In the end, I feel comfortable doing a survey that is hosted by IPSOS.  But that’s only because I know that IPSOS Reid is a legitimate firm.  A little over a year ago I ranted about another Fido survey attempt in my blog post, How to Properly Use 3rd Party Web Services, I didn’t feel comfortable with the firm conducting that survey.

If you are using a 3rd party firm for surveys or anything that is customer related, please make it easy to verify that it’s legitimate.  At Papaya Polls, we offer to host our pages under your own subdomain.  It works great and it is very confidence inspiring.  I would have zero hesitation in doing a survey which had a web address of http://fidolistens.fido.ca or http://surveys.fido.ca.

Anyway, enough ranting.  Time to enjoy the sun.

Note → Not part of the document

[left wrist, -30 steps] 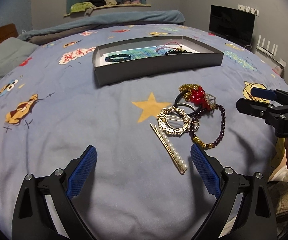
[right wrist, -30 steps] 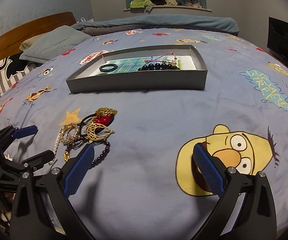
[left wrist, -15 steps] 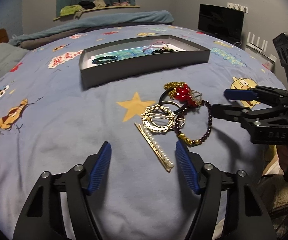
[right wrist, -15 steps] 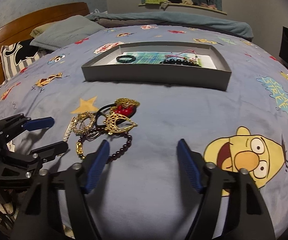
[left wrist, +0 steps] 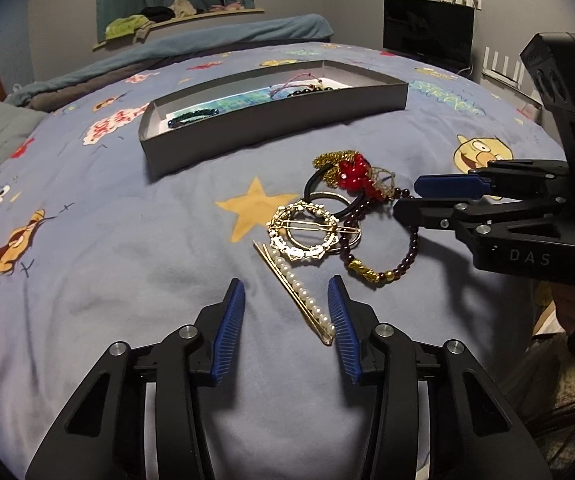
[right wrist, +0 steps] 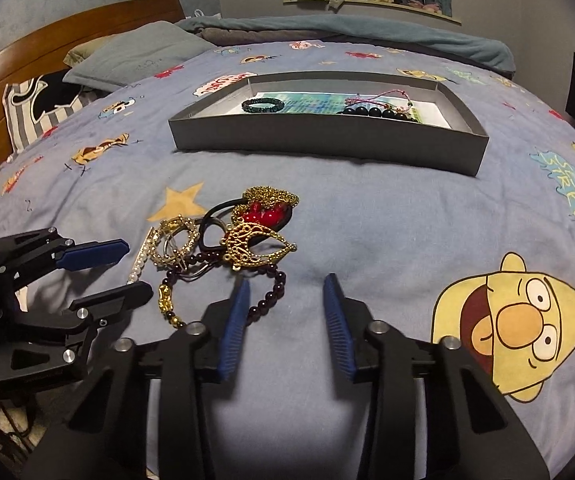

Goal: Organize jewelry
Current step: 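Grasp the pearl hairpin with the left tool while the right tool grasps the dark red bead bracelet, then carry the pearl hairpin and dark red bracelet over the gray box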

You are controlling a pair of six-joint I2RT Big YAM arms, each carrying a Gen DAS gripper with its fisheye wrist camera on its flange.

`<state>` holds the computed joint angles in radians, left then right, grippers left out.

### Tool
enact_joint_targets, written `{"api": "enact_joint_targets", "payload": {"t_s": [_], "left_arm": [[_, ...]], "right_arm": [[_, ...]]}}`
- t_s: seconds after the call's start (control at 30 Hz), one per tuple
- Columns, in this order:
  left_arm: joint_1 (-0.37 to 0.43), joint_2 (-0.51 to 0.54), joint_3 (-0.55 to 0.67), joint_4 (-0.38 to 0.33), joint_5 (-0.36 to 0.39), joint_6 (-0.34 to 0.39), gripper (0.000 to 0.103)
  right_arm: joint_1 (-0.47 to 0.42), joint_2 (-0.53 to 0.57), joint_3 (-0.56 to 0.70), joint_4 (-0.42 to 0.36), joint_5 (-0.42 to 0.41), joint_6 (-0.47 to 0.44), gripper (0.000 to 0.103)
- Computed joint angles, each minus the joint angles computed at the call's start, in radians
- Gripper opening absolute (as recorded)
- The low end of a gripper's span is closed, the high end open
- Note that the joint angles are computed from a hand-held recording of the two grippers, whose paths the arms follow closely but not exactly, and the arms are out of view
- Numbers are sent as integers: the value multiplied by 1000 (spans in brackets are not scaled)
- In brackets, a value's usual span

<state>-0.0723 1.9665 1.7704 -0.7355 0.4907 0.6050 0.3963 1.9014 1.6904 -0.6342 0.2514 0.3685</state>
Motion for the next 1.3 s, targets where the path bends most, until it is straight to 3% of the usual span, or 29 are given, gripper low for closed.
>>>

How to Properly Use 3rd Party Web Services

Friday, April 4th, 2008

Today I got an email marketing message from Fido, my cellphone provider.

Probably.

Unfortunately, Fido used a third party email and contest manager that makes me unsure if the email is real or a scam.

The email “from” line looks good: fido.communication@fidomobile.ca.

But it’s trivial to fake a “from” line.

The email “reply-to”: fido.communication(xxxxxx)@mail.konversation.com

I removed the x’s which I suspect are unique to my email address and used for mail list management.  It doesn’t really matter.  Is this address confidence inspiring to the non-technical user? Nope.

Worse, the email is about a contest.  In the email there is a link to enter the contest:

http://kmkapp01.konversation.com/Fido/eNewsletter/Default.aspx?langue=en

What is Konversation.com?  And why should I enter my phone and other info into a website that doesn’t even spell conversation properly? (That’s a joke, I realize it’s a cute mispelling used for a website name).  Sure, there are Fido logos in the email and on the web page.  But who knows?  I’ve seen fake bank websites that also look authentic.  It’s easy to copy logos and verbage.

In the end, I decided to skip this contest.  Who knows if it’s a real contest or not.  Besides, I never win prizes anyway.

What should companies do?  Use their own domain for everything because they’re much harder to use fraudulently.  If they choose to outsource bulk email, use a provider that can use “bulkmailer.example.com” for their messages.  For contests?  “contests.example.com”.  For surveys, “surveys.example.com”.

In fact, that’s exactly what we offer with the custom survey domain feature of PapayaPolls.com.  We have several clients who host surveys using a subdomain of their primary domain.

It works for everyone.  The end survey respondents are confident that the survey is legitimately from our customer.  Our customers are happy that their survey respondents are confident, and thus willing to answer the survey.  And we’re happy to have paying customers.

So there you go.  A rant and an advertisment for one of our websites all rolled into one.  Not bad for a Friday afternoon.